■ Required action
Write the listing out again word for word, excluding any pictures.

■ Information shown
☆ ☆ ☆ ☆
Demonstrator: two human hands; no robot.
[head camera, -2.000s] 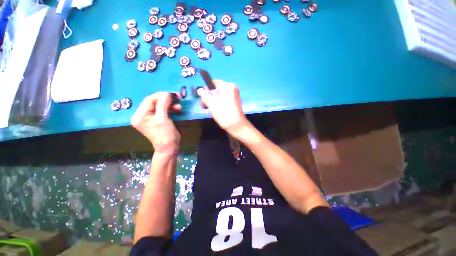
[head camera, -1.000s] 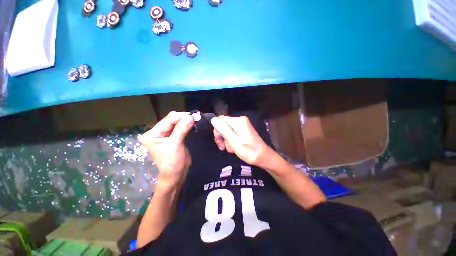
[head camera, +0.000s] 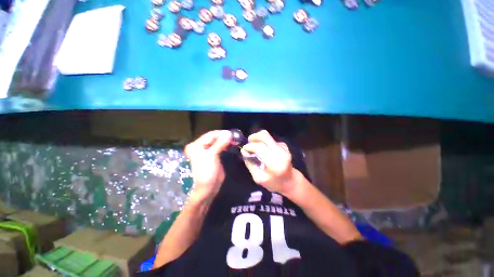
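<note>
My left hand (head camera: 208, 159) pinches a small dark round metal piece (head camera: 236, 137) between thumb and fingertips, just off the table's front edge. My right hand (head camera: 269, 162) is closed against the piece's right side; a small shiny thing (head camera: 253, 159) shows under its fingers, too blurred to name. On the blue-green table (head camera: 325, 81) lie a pair made of a dark disc and a pale-centred one (head camera: 240, 74), a silver pair (head camera: 135, 83) to the left, and several loose ringed and silver pieces (head camera: 214, 39) at the back.
A white sheet (head camera: 91, 40) and a clear plastic bag (head camera: 43, 48) lie on the table's left. A white slotted tray (head camera: 482, 32) stands at the right edge. Cardboard boxes (head camera: 392, 162) are under the table. Boxes and a green item (head camera: 76, 262) are at lower left.
Both hands have come off the table toward the body with the piece. The dark tool seen in my right hand earlier no longer sticks up. A dark and pale-centred pair now lies near the table's front.
</note>
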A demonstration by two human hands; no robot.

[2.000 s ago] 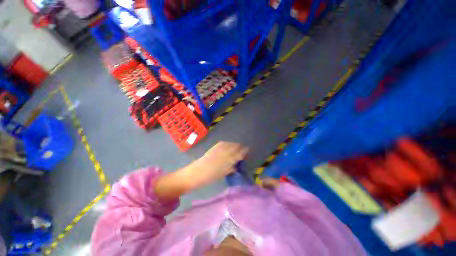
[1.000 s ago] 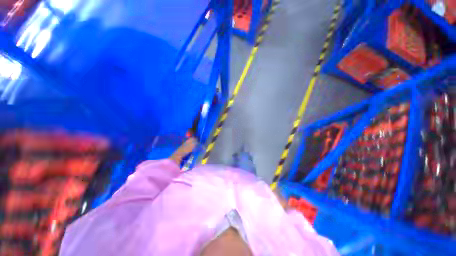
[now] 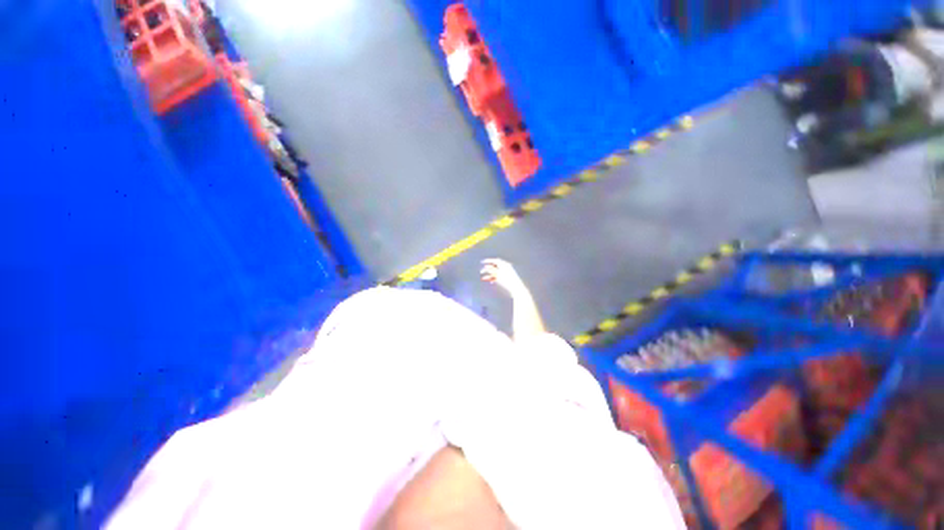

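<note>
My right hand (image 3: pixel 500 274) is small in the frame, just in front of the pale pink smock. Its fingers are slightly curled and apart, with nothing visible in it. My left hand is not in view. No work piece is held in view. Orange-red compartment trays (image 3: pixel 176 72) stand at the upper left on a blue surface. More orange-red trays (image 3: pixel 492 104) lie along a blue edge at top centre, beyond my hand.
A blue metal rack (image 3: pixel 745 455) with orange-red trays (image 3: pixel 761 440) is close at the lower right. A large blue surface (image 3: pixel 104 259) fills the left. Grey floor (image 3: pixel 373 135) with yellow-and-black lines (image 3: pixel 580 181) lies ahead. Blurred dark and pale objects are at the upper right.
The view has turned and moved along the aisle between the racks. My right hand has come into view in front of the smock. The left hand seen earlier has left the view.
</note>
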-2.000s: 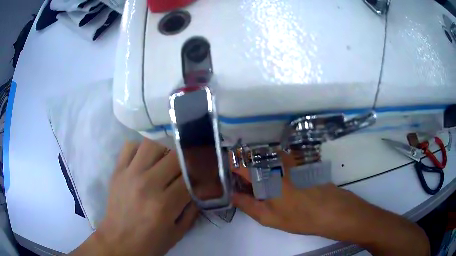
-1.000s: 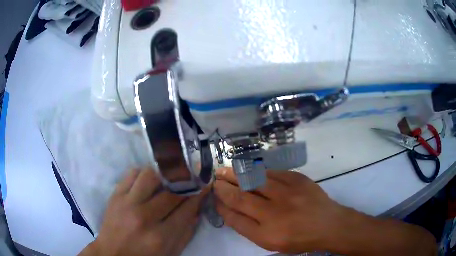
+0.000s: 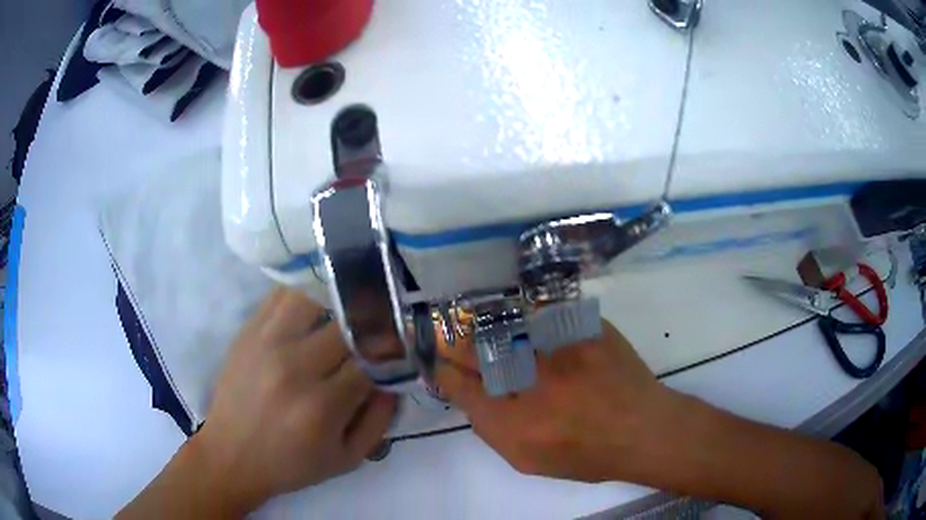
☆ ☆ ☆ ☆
■ Reply to the exercise
Demonstrator: two human hands; no robot.
[head camera, -2.000s] 
[head camera, -1.000s] 
[head camera, +0.000s] 
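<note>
My left hand (head camera: 208, 159) pinches a small dark round metal piece (head camera: 236, 137) between thumb and fingertips, just off the table's front edge. My right hand (head camera: 269, 162) is closed against the piece's right side; a small shiny thing (head camera: 253, 159) shows under its fingers, too blurred to name. On the blue-green table (head camera: 325, 81) lie a pair made of a dark disc and a pale-centred one (head camera: 240, 74), a silver pair (head camera: 135, 83) to the left, and several loose ringed and silver pieces (head camera: 214, 39) at the back.
A white sheet (head camera: 91, 40) and a clear plastic bag (head camera: 43, 48) lie on the table's left. A white slotted tray (head camera: 482, 32) stands at the right edge. Cardboard boxes (head camera: 392, 162) are under the table. Boxes and a green item (head camera: 76, 262) are at lower left.
Both hands have come off the table toward the body with the piece. The dark tool seen in my right hand earlier no longer sticks up. A dark and pale-centred pair now lies near the table's front.
</note>
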A demonstration by two human hands; no robot.

[2.000 s ago] 
[1.000 s ago] 
[now] 

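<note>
My right hand (image 3: pixel 500 274) is small in the frame, just in front of the pale pink smock. Its fingers are slightly curled and apart, with nothing visible in it. My left hand is not in view. No work piece is held in view. Orange-red compartment trays (image 3: pixel 176 72) stand at the upper left on a blue surface. More orange-red trays (image 3: pixel 492 104) lie along a blue edge at top centre, beyond my hand.
A blue metal rack (image 3: pixel 745 455) with orange-red trays (image 3: pixel 761 440) is close at the lower right. A large blue surface (image 3: pixel 104 259) fills the left. Grey floor (image 3: pixel 373 135) with yellow-and-black lines (image 3: pixel 580 181) lies ahead. Blurred dark and pale objects are at the upper right.
The view has turned and moved along the aisle between the racks. My right hand has come into view in front of the smock. The left hand seen earlier has left the view.
</note>
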-2.000s: 
-1.000s: 
+0.000s: 

What the exercise required is now complete.